Without the pictures, output all of the data exactly.

• Supplied data
________________________

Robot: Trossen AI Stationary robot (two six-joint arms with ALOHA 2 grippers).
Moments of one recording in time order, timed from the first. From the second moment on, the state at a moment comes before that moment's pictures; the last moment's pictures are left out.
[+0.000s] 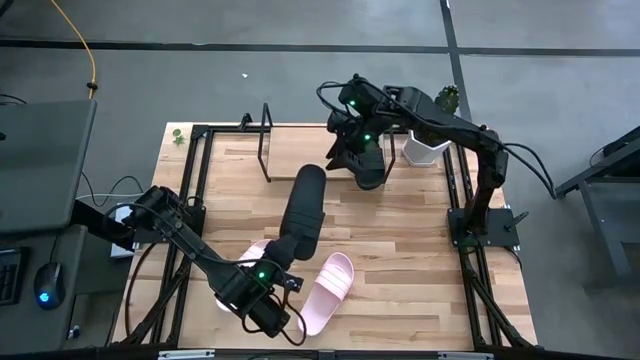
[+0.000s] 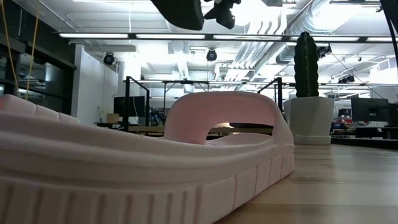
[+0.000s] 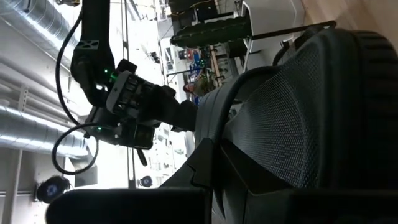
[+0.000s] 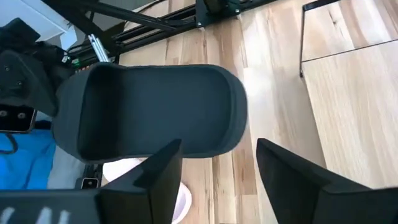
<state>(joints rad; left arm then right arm) -0.58 1.87 1.62 -1.13 -1.57 0.37 -0.35 1.82 2.08 -1.13 -0.54 0.00</state>
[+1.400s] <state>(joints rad) -0.53 1.87 1.75 -1.06 -1.57 0.57 -0.34 1.82 1.99 -0.98 -0.66 0.03</state>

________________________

• Completed exercise
Robot: Trossen AI Stationary robot (two six-joint arms with ALOHA 2 grippers).
Moments of one recording in time order, timed from the first. From the second moment on, the state at a moment comes before that moment's pictures; the last moment's pictures are left out.
[+0.000s] 
[+0.000s] 
[+0.000s] 
[+0.000s] 
<state>(joints rad; left arm then right arm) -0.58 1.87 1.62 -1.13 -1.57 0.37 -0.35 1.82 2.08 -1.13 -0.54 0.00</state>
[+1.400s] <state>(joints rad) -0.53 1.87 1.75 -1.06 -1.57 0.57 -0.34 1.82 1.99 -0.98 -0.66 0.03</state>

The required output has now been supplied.